*Aim of the task*. Copy every entry exactly as given, minus the images.

*Records for the task*.
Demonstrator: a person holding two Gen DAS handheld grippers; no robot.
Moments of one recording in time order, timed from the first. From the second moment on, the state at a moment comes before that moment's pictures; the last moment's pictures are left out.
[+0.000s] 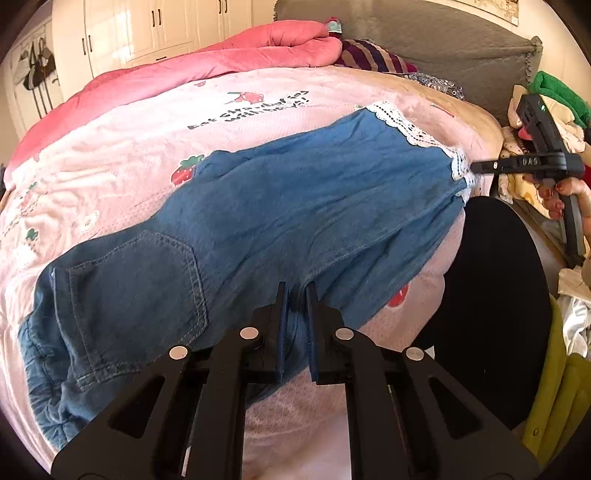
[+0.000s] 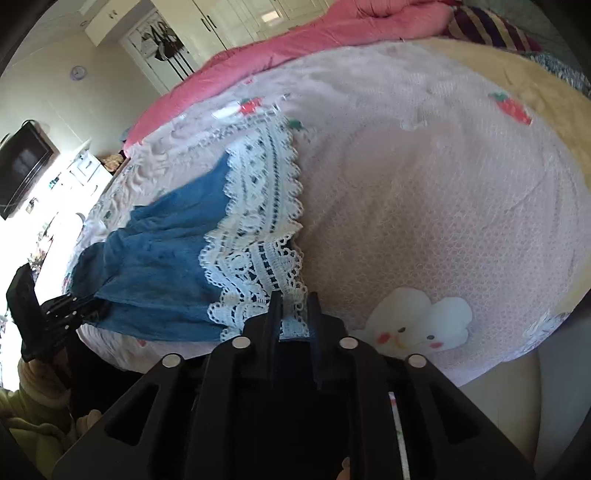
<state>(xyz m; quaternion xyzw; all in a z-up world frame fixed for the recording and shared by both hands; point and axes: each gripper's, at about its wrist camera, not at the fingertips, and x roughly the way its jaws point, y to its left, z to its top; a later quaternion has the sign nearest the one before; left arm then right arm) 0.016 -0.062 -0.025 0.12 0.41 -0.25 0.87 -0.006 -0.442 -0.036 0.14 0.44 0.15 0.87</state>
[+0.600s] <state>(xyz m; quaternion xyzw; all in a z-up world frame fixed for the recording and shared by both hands) 0.007 -0.076 -0.023 0.16 0.40 -0.27 0.86 -0.024 -0.332 -0.028 -0.10 0.42 0.26 0.86</state>
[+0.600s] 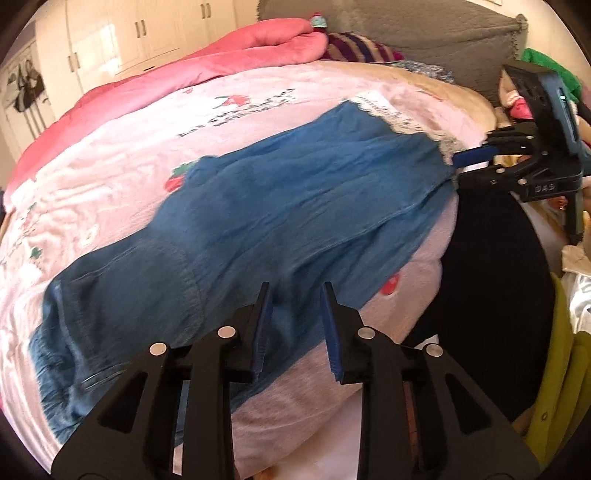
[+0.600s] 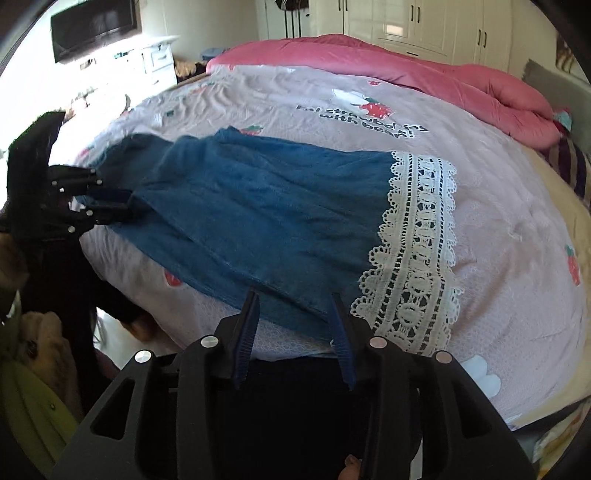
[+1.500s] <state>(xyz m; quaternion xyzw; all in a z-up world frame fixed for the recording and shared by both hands) -0.018 -0.066 -0.037 0.19 0.42 -0.31 0.83 -0.014 -0.346 -0.037 -0.09 0.47 0.27 0.84</state>
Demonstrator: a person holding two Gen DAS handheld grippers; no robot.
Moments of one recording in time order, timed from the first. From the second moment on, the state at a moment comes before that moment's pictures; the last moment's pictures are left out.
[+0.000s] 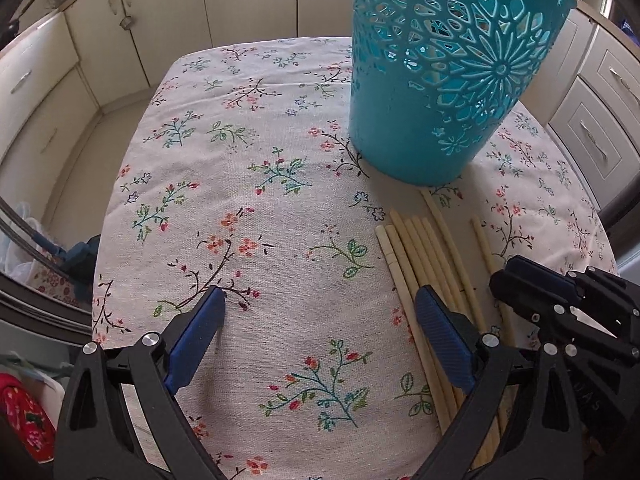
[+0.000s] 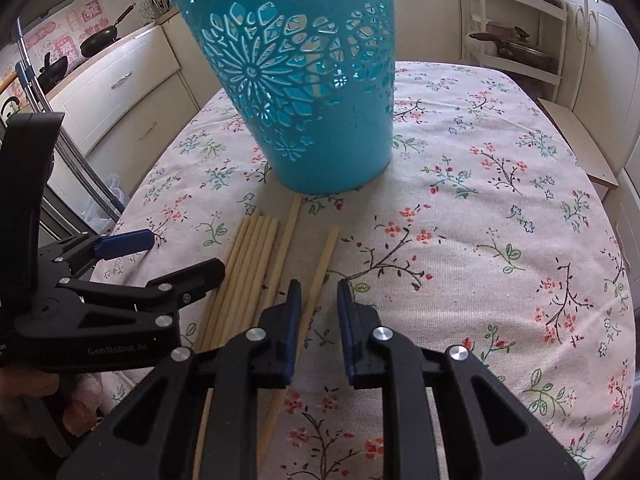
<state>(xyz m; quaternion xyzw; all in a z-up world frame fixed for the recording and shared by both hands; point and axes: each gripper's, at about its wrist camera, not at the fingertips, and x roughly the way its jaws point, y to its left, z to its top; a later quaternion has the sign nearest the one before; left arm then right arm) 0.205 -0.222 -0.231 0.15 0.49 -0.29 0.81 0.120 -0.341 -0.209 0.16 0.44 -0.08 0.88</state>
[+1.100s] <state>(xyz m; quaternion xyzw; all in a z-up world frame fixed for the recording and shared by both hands) 0.198 -0.244 -0.218 0.16 0.46 -0.42 0.77 0.139 -0.367 -0.207 0.13 0.48 -0.07 0.86</state>
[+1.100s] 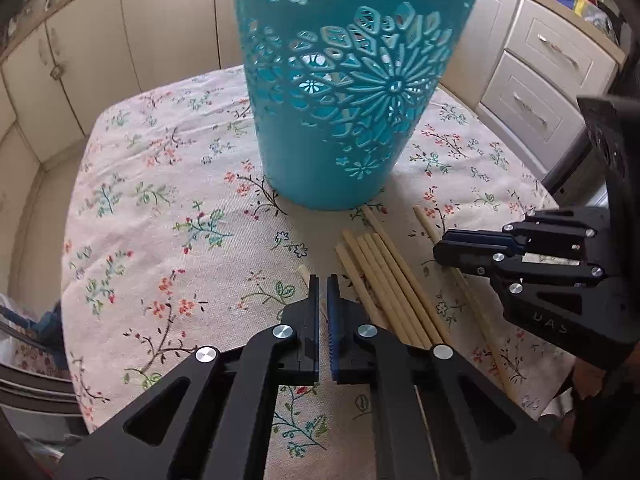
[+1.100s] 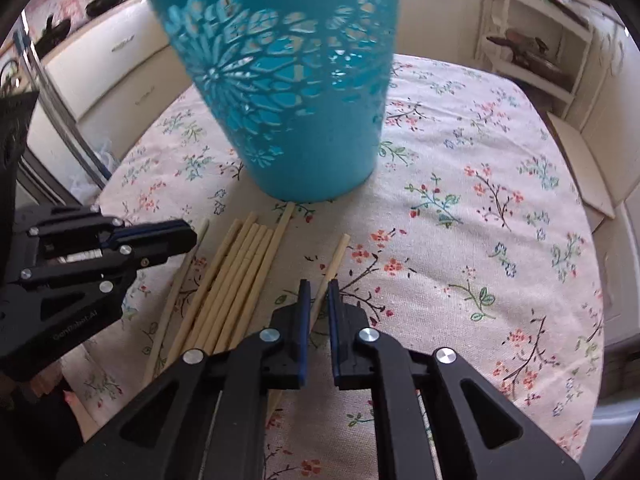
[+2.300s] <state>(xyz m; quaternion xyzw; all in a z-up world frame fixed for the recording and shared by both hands) 0.197 -0.230 -0.208 0.20 0.45 -0.39 0.78 0.134 -0.358 -0.207 0.14 0.46 -0.07 0.88</state>
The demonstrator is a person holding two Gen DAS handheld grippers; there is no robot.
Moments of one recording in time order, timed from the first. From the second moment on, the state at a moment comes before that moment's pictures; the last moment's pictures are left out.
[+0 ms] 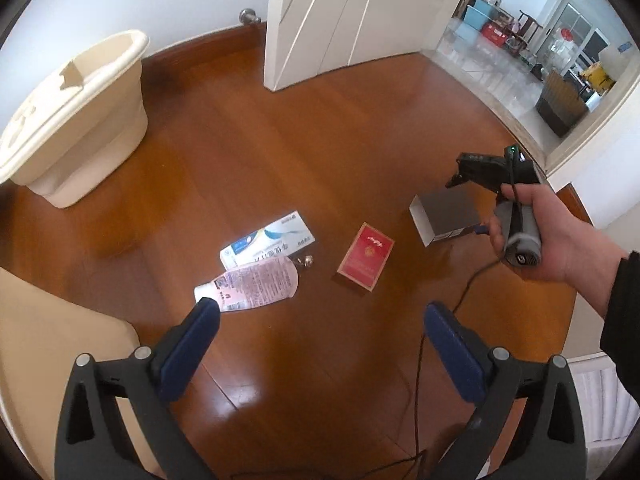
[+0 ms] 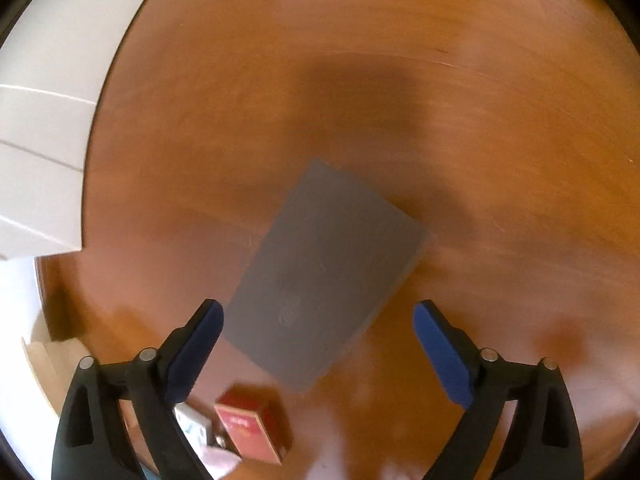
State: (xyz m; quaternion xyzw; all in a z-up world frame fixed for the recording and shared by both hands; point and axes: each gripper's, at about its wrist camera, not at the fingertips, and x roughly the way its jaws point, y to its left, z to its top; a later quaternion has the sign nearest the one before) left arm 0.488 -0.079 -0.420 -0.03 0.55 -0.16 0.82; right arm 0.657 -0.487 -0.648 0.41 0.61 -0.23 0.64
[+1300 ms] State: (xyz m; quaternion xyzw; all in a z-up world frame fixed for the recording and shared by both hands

*Final answer*.
Demonstrator: a person holding two Gen DAS handheld grippers; no robot.
Moments of one recording in time order, timed from the first. From the second moment on, the state at a moment comes before that moment's pictures; the last moment's pictures are left out.
[+0.000s] 
[+0.000s] 
<state>(xyz m; quaternion xyzw; all in a z-up world frame fixed for the recording and shared by both hands; point and axes: each gripper's, at about its wrist camera, not at the fingertips, and x roughly the way its jaws point, y to its left, z to its top; a later quaternion has the sign nearest the one before; left arm then right arm) 0.016 -0.062 -0.025 0.12 0.41 -0.25 0.87 -0.006 -0.442 -0.036 0.14 0.44 0.15 0.87</state>
[+0.600s] <state>(xyz m; quaternion xyzw; all in a z-up world frame fixed for the recording and shared by both hands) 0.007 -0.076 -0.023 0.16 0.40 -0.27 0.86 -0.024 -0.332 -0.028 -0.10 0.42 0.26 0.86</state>
[+0.600s] 
[+0.600s] 
[+1.500s] <state>(xyz m; quaternion xyzw; all in a z-up world frame fixed for the recording and shared by both hands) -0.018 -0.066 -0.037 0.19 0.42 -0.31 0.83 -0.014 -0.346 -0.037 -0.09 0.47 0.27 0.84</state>
Demonstrator: a person holding two Gen DAS handheld grippers; no robot.
Moments of one recording in time order, timed from the first. From the second moment on, the state at a moment comes before that moment's pictures; the last moment's pictures are left out.
[+0.000s] 
[+0.000s] 
<state>(xyz m; quaternion xyzw; all in a z-up world frame fixed for the recording and shared by both hands; point and axes: each gripper's, at about its wrist camera, not at the fingertips, and x roughly the way its jaws point, y to its left, z to its top; a later quaternion has the sign nearest the one before; left arm then right arm) 0.205 -0.222 -0.231 0.15 0.49 -0.29 0.81 0.120 -0.341 -0.209 0.16 0.44 -0.08 0.88</state>
[+1.100s] <state>(xyz m; quaternion xyzw; all in a z-up world frame fixed for the recording and shared by both hands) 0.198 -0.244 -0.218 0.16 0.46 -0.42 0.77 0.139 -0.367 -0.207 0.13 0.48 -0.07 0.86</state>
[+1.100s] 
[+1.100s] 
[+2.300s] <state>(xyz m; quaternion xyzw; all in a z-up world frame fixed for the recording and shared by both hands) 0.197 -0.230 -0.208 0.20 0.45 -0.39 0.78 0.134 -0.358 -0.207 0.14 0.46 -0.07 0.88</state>
The demonstrator is a person holding two Gen DAS handheld grippers; there is no robot.
Moments of one recording in time order, timed from the first. From the second moment on, the state at a moment comes before that moment's pictures; the last moment's pictures are left out.
[+0 ms] 
[+0 ms] 
State: (xyz m; quaternion xyzw; all in a z-up world frame fixed for the recording and shared by both hands; point and axes: each gripper's, at about its wrist camera, not at the fingertips, and x roughly the way its jaws point, y to its left, z to its top; a later quaternion has the sign nearest the one before) left arm 0.488 -0.079 -0.420 -0.03 0.55 -0.16 0.82; right arm 0.657 -0.487 -0.648 0.41 0.61 -0.23 0.64
[+1300 ms] State: (xyz m; quaternion xyzw; all in a z-up world frame fixed for the recording and shared by both hands

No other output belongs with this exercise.